▶ **Instructions to follow**
Starting at the first line, reproduce the listing below in full, exactly as given.

***

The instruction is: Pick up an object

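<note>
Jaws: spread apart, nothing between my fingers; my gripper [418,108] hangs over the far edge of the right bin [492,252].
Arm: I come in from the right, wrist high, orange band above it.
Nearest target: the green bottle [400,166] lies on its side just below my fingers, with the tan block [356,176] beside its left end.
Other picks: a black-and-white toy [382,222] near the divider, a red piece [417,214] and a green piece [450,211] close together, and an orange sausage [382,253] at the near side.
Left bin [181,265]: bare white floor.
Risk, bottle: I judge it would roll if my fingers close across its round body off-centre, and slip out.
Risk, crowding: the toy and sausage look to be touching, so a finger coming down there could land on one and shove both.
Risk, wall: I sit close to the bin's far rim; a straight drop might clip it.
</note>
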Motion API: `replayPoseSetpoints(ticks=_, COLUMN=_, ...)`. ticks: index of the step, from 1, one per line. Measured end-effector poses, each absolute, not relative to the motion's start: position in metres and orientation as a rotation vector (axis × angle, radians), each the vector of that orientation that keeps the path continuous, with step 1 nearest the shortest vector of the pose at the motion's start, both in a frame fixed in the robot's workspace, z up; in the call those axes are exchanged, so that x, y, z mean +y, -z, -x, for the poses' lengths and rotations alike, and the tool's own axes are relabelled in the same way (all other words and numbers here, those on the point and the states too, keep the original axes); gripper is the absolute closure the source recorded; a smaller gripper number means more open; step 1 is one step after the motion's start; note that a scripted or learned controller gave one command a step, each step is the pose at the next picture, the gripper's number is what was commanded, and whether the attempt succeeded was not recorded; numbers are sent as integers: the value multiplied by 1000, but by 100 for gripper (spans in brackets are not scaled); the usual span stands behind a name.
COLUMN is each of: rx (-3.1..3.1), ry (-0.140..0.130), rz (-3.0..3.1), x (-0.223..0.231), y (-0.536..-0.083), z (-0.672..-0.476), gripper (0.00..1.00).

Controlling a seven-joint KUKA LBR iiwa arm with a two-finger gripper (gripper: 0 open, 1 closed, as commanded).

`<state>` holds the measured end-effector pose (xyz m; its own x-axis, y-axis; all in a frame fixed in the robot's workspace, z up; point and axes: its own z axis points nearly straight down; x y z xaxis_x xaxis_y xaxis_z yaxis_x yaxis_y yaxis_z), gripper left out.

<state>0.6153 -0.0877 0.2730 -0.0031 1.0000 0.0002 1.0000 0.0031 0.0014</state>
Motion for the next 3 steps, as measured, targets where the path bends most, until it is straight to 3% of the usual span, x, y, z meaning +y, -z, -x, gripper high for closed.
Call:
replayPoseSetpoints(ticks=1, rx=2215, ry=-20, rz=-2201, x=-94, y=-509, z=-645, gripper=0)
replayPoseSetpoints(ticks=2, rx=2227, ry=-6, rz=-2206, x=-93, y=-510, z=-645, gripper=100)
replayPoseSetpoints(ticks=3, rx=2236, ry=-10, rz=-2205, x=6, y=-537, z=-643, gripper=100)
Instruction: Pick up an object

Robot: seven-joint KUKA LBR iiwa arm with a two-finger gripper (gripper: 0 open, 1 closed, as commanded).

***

▶ **Written solution**
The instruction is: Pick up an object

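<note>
Jaws: spread apart, nothing between my fingers; my gripper [418,108] hangs over the far edge of the right bin [492,252].
Arm: I come in from the right, wrist high, orange band above it.
Nearest target: the green bottle [400,166] lies on its side just below my fingers, with the tan block [356,176] beside its left end.
Other picks: a black-and-white toy [382,222] near the divider, a red piece [417,214] and a green piece [450,211] close together, and an orange sausage [382,253] at the near side.
Left bin [181,265]: bare white floor.
Risk, bottle: I judge it would roll if my fingers close across its round body off-centre, and slip out.
Risk, crowding: the toy and sausage look to be touching, so a finger coming down there could land on one and shove both.
Risk, wall: I sit close to the bin's far rim; a straight drop might clip it.
</note>
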Motion API: `replayPoseSetpoints(ticks=_, COLUMN=_, ...)`. ticks: index of the step, from 1, one per line. Measured end-effector poses, each absolute, not relative to the motion's start: position in metres and orientation as a rotation vector (axis × angle, radians), each the vector of that orientation that keeps the path continuous, with step 1 nearest the shortest vector of the pose at the motion's start, both in a frame fixed in the robot's workspace, z up; in the call those axes are exchanged, so that x, y, z mean +y, -z, -x, for the poses' lengths and rotations alike, and the tool's own axes are relabelled in the same way (all other words and numbers here, those on the point and the states too, keep the original axes); gripper is the absolute closure the source recorded; a smaller gripper number means more open; step 1 is one step after the motion's start; note that a scripted or learned controller gave one command a step, each step is the pose at the next picture, the gripper's number is what was commanded, and whether the attempt succeeded was not recorded; numbers are sent as integers: the value multiplied by 1000, but by 100 for gripper (spans in brackets are not scaled); the usual span stands behind a name.
COLUMN is each of: rx (-3.1..3.1), ry (-0.140..0.130), rz (-3.0..3.1), x (-0.223..0.231), y (-0.536..-0.083), z (-0.672..-0.476), gripper (0.00..1.00).

Controlling a seven-joint KUKA LBR iiwa arm with a two-finger gripper (gripper: 0 open, 1 closed, as commanded).

`<state>` holds the measured end-effector pose (xyz m; its own x-axis, y-axis; all in a frame fixed in the robot's workspace, z up; point and axes: its own z axis points nearly straight down; x y z xaxis_x xaxis_y xaxis_z yaxis_x yaxis_y yaxis_z), gripper left out.

<state>0.6153 -0.0877 0.2730 -0.0031 1.0000 0.0002 1.0000 0.0031 0.0014</state>
Motion for the next 3 steps, as measured, targets where the path bends most, until it is straight to 3% of the usual span, x, y, z meaning +y, -z, -x, gripper high for closed.
Call:
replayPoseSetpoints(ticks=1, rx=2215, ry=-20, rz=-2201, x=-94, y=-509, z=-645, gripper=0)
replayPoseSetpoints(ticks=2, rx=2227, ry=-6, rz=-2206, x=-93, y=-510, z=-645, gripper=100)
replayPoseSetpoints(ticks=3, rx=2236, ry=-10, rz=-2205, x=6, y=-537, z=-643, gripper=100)
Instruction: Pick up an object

Robot: seven-joint KUKA LBR iiwa arm with a two-finger gripper (gripper: 0 open, 1 closed, as commanded).

A complete answer has now been given.